9 recommendations to minimize DynamoDB operational costs
Part 3 of 3: An introduction to using and cost optimizing DynamoDB
August 16, 2022
Amazon DynamoDB is a fully managed NoSQL database service that lets you offload the administrative burdens of operating and scaling a distributed database. In this three-part series, I am going to walk you through the basics of DynamoDB and show you some best practices that could save you some operational expense while using this Amazon service.
This is the third, and the last, part of this series on DynamoDB. To start from the beginning, visit Understanding the basics of using DynamoDB. To read part 2, visit 10 DynamoDB choices that will impact your costs.
In this article we will focus on high level decisions that will yield an optimal operating cost. We will talk about best practices including attribute naming, choosing the right type of instance, and a handful of tips to save on storage space.
9 recommendations to minimize DynamoDB operational costs
1. Prune your tables systemically
Deleting unnecessary items from the operational data store and moving them into your organization’s data warehouse for archival or analytics is a best way to reduce storage cost. Note that DynamoDB does not have DELETE ON CASCADE like most RDBMS do. Therefore, you are responsible for deleting the orphaned items on a multi-relational data model in your datastore model.
2. Think twice before using strongly consistent reads or transactions APIs
DynamoDB charges almost twice as much for read units when using strongly consistent reads and twice more than the cost of consistent reads while using Transactional APIs. So, have a strong rationale while using consistent reads or Transaction APIs.
3. Consider using reserved capacities while using provisioned instances
If your capacity is greater than 100 units, consider purchasing reserved capacity. As of this writing, for a three year term, reserved capacity provides a 76% discount, and for a one year term, reserved capacity provides a 53% discount when compared to provisioned throughput capacity. This will provide more savings to your business.
4. Know the difference between scans and queries
DynamoDB has two ways of fetching a set of records: query and scan.
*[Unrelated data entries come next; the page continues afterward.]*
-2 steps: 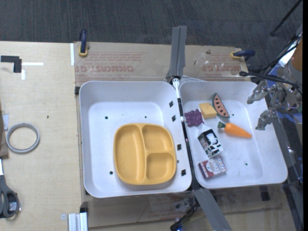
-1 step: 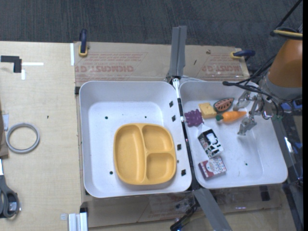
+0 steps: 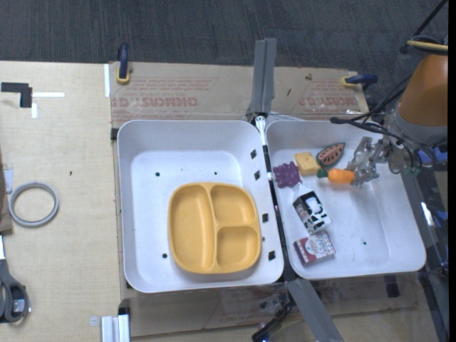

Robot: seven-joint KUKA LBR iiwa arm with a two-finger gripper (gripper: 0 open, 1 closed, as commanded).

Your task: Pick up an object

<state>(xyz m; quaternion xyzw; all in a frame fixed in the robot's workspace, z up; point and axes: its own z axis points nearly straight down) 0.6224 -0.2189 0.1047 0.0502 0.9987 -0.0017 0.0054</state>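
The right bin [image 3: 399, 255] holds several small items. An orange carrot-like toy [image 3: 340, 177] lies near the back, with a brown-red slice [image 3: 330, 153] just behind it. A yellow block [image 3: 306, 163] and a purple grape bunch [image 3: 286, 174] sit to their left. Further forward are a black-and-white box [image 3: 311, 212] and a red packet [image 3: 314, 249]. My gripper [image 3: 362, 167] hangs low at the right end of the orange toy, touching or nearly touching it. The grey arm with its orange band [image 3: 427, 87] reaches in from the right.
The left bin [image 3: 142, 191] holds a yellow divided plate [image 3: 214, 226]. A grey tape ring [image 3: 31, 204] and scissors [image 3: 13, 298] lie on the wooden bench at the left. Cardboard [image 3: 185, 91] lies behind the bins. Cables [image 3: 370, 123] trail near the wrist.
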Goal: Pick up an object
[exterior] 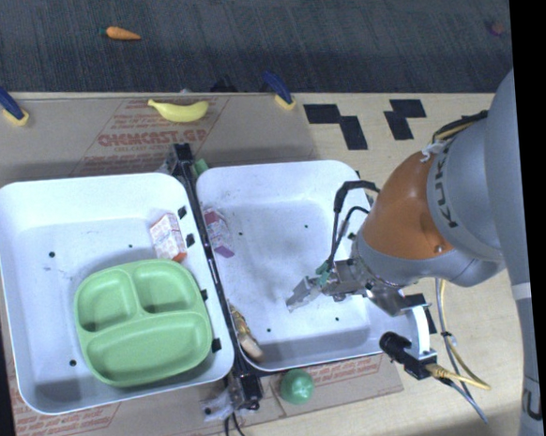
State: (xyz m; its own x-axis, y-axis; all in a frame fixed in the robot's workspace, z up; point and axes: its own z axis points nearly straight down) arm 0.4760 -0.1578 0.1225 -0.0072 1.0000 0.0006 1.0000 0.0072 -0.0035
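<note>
The arm [442,213] reaches in from the right and bends over the right bin [280,188], with its tool [303,295] low above the bin floor near the middle, pointing left and a little down in the view. The tool's tips look close together, but the view is too blurred there to tell whether it is clenched or released, and nothing can be made out between them.

Task things lie along the divide between the bins. A clear wrapper [218,231] with purple marks lies in the right bin against its left wall, its long axis running roughly up and down the view, well left of the tool. A small pale thing [245,337] lies in the right bin's lower left corner, its long axis also along the wall, tilted slightly toward the lower right.

In the left bin [28,213] a green tray [144,318] with three compartments lies flat, its long axis running left to right. Just above its upper right corner lies a small red-and-white packet [167,236], near the divide.

Outside the bins, a banana [180,109] lies on the surface above them, long axis left to right, ends curving up. A green ball [297,386] sits just below the right bin. An orange carrot [123,32] lies on the dark floor beyond the surface
</note>
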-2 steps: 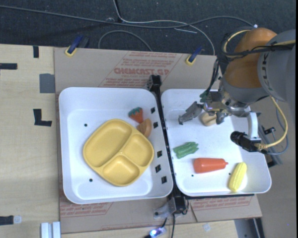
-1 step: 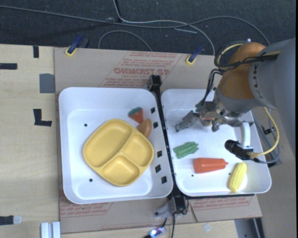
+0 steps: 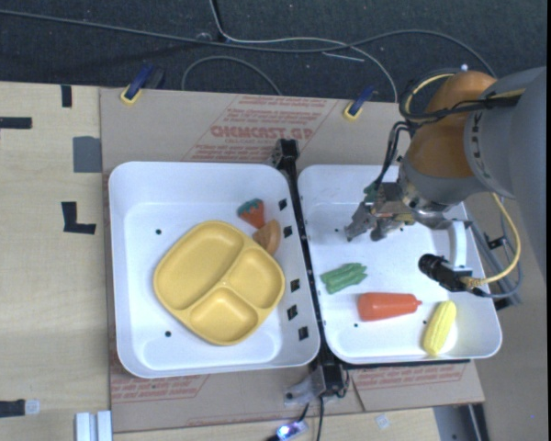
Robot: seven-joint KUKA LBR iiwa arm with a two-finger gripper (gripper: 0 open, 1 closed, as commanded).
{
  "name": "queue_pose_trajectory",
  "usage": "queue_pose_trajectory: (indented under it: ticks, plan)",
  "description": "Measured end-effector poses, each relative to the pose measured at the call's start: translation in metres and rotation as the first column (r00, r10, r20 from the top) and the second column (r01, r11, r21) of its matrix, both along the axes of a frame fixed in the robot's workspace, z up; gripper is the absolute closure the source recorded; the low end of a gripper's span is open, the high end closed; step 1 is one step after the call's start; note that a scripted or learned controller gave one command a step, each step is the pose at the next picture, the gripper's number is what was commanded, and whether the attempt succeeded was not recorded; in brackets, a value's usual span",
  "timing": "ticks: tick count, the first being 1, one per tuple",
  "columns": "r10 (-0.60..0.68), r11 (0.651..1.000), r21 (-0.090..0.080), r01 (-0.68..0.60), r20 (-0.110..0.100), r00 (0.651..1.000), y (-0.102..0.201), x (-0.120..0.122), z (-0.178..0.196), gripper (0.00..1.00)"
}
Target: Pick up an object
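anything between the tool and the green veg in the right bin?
Nothing visible. The tool sits above the right bin, up and to the right of the green vegetable, with bare white floor between them. The carrot and corn lie nearer the front edge, off that line.

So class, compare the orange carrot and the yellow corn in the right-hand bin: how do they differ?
Colour: the carrot is orange-red, the corn pale yellow. Pose: the carrot lies almost level across the view, while the corn lies steeply tilted, nearly up and down the view. Place: the carrot sits nearer the bin's middle, the corn close to its lower right corner. Both are toy vegetables lying loose in the right bin.
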State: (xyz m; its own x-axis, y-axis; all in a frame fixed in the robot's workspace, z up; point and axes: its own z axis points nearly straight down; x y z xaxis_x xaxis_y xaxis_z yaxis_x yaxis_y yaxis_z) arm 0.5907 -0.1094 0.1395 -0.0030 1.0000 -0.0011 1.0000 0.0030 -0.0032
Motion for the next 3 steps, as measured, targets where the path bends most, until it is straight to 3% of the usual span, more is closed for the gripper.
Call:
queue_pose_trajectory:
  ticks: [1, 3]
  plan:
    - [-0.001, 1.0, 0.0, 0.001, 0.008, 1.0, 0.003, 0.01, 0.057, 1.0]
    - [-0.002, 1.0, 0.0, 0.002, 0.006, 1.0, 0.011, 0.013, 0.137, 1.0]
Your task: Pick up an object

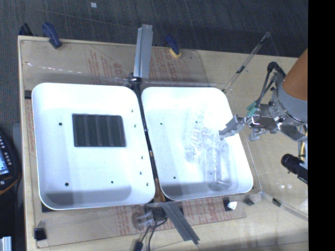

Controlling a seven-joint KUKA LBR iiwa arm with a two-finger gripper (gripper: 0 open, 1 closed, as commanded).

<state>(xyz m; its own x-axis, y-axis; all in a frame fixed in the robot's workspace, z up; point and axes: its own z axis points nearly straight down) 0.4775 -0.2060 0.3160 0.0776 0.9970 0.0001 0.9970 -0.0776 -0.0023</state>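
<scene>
In the right bin (157,156) lie clear plastic objects (207,150), pale and hard to make out against the white. The gripper (230,128) hangs over this bin's right rim at centre right; its fingers are too small and blurred, so I cannot tell its opening or hold.

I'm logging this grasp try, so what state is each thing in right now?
Two-finger metal gripper: at the right bin's right rim, nothing seen between its fingers.
Clear plastic bottle-like object: lying on its side in the right white bin, not lifted.
Dark grey ribbed rectangular block: lying flat in the left white bin, untouched.
</scene>
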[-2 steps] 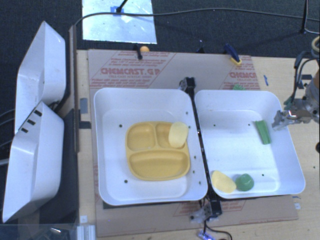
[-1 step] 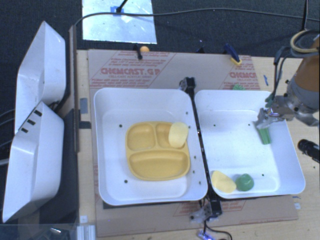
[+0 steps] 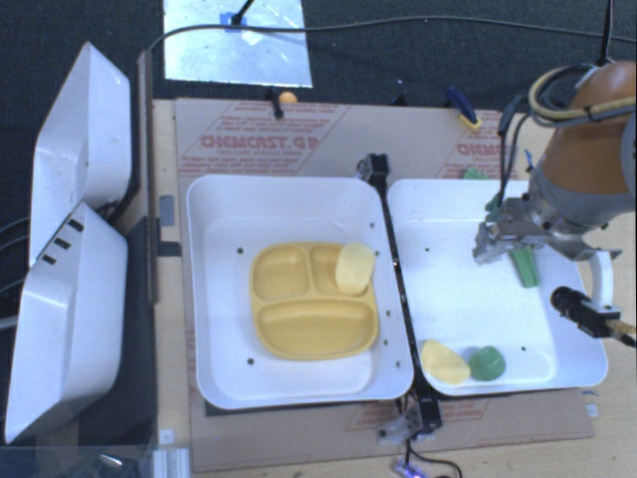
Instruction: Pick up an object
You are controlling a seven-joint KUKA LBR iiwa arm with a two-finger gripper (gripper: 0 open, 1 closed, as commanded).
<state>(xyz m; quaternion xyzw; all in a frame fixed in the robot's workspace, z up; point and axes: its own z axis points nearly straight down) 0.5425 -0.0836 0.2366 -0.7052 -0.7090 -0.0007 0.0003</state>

While query uses partition and sort keys to retrieve desired data quickly and directly, scan, on the other hand, scans through your whole table.
Having said that, in a query, you are charged only for items which are returned. However, in a scan, you’re being charged for all the rows scanned, not just the items returned.
5. Practice using shorter attribute names
As we saw earlier, every KB read or written impacts the number of read or write units expended while interacting with your DynamoDB tables.
- Shorter attribute names lead to shorter storage cost. Always aim to have a smaller item size wherever possible. While a single read might not mean much in cost, multiplying the size recursively annually with your traffic metric will lead to significant impact.
- Shorter attributes lead to smaller object sizes, therefore smaller read and write units expended while interacting with the data.
6. Be aware of the regional cost
The cost of one read unit or write unit differs from region to region. If your organization doesn’t care about the region used, choose a region where the cost is cheaper. As of the writing of this article, the cheapest regions are generally us-east-1, us-east-2 and us-west-2 costing $0.25 per GB/month, $0.00065 per WCU/hour and $0.00013 per RCU/hour.
7. Be mindful of what you store in DynamoDB
Saving larger objects in DynamoDB can quickly skyrocket costs. It’s inefficient, and you should rather store large objects in S3 and store the S3 URL on DynamoDB. If that’s not an option, consider using compression algorithms and compress the object.
8. When using GSIs, be mindful of attribute projections (and if possible limit GSI usage)
Attribute projections specify which attributes are available when querying for data using Global Secondary Index (GSI). Reducing the amount of data available in GSIs by using Attribute Projection KEYS_ONLY or INCLUDES instead of ALL will reduce the amount of data kept in GSI significantly, thereby lowering not only the costs of storage, but also consuming less read/write units when accessing or updating the data. GSI copies attributes in indices for faster access. This increases cost as seen earlier.
9. Be mindful of on-demand usage
If you are interested in more research, I strongly recommend you to read this blog written by Yan Cui, @theburningmonk. Also, review the Part 1 of this series to understand the use cases for choosing an instance for your workload and ensure you don’t use on-demand without a strong rationale. While on-demand removes scaling configuration out of the decision making process, it comes with a cost. Pat 1 of this blog series explains the subtle change in pricing marks that leads to drastic expense.
Modern cloud services have so many features to help you deliver capabilities sooner and represent a revolution in software development. However, the various pricing tiers can cause confusion when trying to understand the true cost of their use. It is not the sole responsibility of an architecture team to dictate usage based on cost. It should be the responsibility of every engineer to balance operational cost versus value delivered.
I hope this article helped you understand more about DynamoDB, its features and the cost involved behind the scenes. My goal is to help you start making meaningful decisions on behalf of your organization and continue adding value for your customers.